### Records contained in a dataset
____

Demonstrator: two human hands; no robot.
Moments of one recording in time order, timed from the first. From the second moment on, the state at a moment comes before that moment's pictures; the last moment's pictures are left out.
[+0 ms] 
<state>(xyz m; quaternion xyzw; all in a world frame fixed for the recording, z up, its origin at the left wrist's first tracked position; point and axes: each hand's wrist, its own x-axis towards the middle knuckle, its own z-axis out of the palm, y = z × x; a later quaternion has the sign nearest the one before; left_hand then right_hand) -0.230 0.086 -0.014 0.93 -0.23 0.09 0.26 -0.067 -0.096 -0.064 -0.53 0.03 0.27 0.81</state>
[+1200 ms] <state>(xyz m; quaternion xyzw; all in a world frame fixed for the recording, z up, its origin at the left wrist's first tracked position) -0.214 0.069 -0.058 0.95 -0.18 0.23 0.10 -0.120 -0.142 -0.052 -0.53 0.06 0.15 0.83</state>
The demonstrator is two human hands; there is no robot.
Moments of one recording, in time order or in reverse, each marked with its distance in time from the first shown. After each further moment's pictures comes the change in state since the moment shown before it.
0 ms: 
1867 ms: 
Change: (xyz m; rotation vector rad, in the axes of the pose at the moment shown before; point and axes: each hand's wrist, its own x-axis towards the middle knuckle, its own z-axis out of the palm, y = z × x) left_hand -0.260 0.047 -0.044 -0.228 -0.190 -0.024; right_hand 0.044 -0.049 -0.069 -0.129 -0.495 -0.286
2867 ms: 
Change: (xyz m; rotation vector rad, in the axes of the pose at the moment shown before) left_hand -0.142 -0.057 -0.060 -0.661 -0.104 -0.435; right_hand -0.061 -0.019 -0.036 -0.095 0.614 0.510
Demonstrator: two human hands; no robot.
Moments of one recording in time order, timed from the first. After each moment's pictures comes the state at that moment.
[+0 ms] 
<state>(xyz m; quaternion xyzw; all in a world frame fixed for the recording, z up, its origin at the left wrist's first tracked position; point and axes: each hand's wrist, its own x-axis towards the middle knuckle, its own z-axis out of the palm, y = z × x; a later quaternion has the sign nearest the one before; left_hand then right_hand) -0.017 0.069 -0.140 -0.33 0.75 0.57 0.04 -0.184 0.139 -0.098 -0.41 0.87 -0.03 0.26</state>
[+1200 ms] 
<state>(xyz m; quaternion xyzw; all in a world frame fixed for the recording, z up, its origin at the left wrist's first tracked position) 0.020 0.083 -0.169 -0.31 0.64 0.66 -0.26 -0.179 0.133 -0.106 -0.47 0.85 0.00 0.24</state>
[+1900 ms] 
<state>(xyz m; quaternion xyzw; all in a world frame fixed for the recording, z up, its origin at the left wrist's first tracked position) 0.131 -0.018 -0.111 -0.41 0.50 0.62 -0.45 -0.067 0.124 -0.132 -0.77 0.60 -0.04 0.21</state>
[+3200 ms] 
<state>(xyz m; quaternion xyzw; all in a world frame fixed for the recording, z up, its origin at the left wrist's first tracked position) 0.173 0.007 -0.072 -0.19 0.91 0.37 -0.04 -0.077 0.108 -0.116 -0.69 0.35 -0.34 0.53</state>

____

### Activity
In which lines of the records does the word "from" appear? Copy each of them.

### Answer to this task
Moments of one recording in time order, timed from the first. From the second moment on, the state at a moment comes before that moment's pictures; the last moment's pictures are left out.
Moments of one recording, in time order or in reverse, each marked with its distance in time from the first shown. After each further moment's pictures comes the change in state since the moment shown before it.
Moments of one recording in time order, timed from the first. After each moment's pictures comes the state at that moment.

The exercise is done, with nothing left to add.